I am able to easily reproduce the auto-eject problem during Carbon Copy Cloner operations even while booted up in Safe Mode. However, I did run the procedure you suggested, do you see any kernel extensions in the diffs I captured?


# used AWK to strip out all but column 6 in the original files

diff full.txt safe.txt


25a26

> com.apple.driver.AppleIntelLpssDmac

29d29

< com.apple.driver.AppleIntelLpssDmac

36d35

< com.apple.driver.AppleHSSPISupport

38a38

> com.apple.driver.AppleHSSPISupport

45a46

> com.apple.driver.XsanFilter

48d48

< com.apple.driver.XsanFilter

51a52

> com.apple.driver.AppleFileSystemDriver

63a65,66

> com.apple.iokit.SCSITaskUserClient

> com.apple.iokit.IOUSBHIDDriver

73d75

< com.apple.driver.AppleCameraInterface

75,77c77

< com.apple.driver.AppleSMCLMU

< com.apple.iokit.IOHDAFamily

< com.apple.driver.AppleHDAController

---

> com.apple.driver.AppleSMBusPCI

83,91c83,86

< com.apple.driver.AppleThunderboltIP

< com.apple.driver.AppleHWAccess

< com.apple.kext.OSvKernDSPLib

< com.apple.iokit.IOAudioFamily

< com.apple.vecLib.kext

< com.apple.driver.DspFuncLib

< com.apple.driver.AppleHDA

< com.apple.iokit.IOSurface

< com.apple.driver.AppleIntelHD5000Graphics

---

> com.apple.driver.IOPlatformPluginLegacy

> com.apple.driver.ACPI_SMC_PlatformPlugin

> com.apple.driver.AppleGraphicsControl

> com.apple.driver.AppleMuxControl

92a88

> com.apple.driver.AppleGraphicsDevicePolicy

96,103c92

< com.apple.driver.ApplePlatformEnabler

< com.apple.iokit.IOUserEthernet

< com.apple.driver.AppleUpstreamUserClient

< com.apple.iokit.IOSerialFamily

< com.apple.iokit.IOBluetoothSerialManager

< com.symantec.kext.ndcengine

< com.symantec.kext.ips

< com.apple.driver.AudioAUUC

---

> com.apple.iokit.IOSurface

106,110d94

< org.virtualbox.kext.VBoxDrv

< org.virtualbox.kext.VBoxUSB

< org.virtualbox.kext.VBoxNetFlt

< org.virtualbox.kext.VBoxNetAdp

< com.symantec.kext.SymAPComm

Oct 27, 2014 6:02 PM in response to judithnewman

Lest this lovely little thread die out, it looks like I just enountered the problem while running a CarbonCopyCloner backup from a MacBook Pro Retina mid-2012 (Yosemite OS X 10.10 14A388a) to a 4 TB WesternDigital MyBook via gigabit wired ethernet all the way.

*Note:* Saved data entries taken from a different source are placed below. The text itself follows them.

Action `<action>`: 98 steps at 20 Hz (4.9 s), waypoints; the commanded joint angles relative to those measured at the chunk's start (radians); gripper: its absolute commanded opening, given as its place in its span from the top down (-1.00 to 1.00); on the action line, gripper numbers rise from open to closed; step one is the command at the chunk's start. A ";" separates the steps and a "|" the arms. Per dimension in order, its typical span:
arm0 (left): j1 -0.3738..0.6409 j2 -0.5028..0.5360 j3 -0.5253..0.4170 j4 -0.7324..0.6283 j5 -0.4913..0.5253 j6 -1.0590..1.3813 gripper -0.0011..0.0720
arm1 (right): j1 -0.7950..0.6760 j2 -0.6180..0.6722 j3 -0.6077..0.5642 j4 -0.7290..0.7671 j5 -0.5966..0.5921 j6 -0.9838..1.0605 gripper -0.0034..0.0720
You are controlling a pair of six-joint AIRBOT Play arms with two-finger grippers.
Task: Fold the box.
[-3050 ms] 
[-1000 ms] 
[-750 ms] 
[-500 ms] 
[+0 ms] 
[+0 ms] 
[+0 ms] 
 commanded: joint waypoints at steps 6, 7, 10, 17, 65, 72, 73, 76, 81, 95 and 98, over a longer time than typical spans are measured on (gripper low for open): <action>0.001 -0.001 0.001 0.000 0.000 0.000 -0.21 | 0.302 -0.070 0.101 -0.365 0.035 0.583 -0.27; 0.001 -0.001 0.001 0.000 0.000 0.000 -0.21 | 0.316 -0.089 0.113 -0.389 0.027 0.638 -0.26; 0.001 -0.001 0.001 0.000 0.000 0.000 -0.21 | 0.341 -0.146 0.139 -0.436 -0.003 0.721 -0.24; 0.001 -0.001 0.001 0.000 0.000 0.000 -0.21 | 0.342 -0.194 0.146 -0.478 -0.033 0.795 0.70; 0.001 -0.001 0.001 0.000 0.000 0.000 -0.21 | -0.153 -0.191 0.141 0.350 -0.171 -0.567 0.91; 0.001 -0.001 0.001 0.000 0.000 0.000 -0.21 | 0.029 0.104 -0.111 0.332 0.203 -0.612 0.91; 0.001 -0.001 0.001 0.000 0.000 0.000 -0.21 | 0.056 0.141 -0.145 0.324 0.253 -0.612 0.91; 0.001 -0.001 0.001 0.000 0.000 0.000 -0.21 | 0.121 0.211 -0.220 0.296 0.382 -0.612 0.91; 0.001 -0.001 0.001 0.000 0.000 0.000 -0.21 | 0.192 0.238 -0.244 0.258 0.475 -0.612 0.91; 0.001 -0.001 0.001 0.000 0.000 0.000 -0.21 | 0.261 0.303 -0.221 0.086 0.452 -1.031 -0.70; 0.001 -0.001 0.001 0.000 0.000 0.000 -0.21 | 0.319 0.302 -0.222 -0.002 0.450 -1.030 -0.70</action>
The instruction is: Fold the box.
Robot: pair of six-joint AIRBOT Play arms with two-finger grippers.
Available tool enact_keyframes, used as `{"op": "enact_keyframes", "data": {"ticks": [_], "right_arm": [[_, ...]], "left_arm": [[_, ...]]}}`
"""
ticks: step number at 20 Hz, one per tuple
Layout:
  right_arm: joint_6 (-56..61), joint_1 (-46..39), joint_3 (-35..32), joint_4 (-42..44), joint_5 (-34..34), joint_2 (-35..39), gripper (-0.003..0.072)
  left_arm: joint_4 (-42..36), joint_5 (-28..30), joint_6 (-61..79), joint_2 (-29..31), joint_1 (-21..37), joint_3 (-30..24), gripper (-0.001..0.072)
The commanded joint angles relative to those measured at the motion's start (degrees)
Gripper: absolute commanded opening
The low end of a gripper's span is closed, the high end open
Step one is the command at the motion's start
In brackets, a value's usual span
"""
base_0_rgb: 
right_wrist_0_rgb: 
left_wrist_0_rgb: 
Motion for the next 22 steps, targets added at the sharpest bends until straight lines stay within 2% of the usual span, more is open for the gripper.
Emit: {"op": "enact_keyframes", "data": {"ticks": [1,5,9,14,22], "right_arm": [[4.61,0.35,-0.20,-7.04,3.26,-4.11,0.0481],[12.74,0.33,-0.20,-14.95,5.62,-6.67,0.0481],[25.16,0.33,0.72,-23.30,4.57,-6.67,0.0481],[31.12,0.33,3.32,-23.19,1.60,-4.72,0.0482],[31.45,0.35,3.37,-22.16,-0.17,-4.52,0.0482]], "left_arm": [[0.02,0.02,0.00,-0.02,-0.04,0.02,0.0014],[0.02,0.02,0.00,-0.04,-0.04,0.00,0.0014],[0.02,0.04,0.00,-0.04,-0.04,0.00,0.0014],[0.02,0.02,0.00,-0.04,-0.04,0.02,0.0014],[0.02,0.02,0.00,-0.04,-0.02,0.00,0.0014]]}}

FWIW, two large Parallels VM files backed up okay (~53 and 36 GB,) but the job terminated after 8 1/2 hours while backing up with: "DISKCONT| 10/27 14:52:02 [INFO] Volume unmounted: "CarbonCopyCloner" (//Hal@WDMyCloud._afpovertcp._tcp.local/CarbonCopyCloner)"

noted in the ccc_debug.log file. It looks like this is still happening...I just bought CCC and am new to this issue.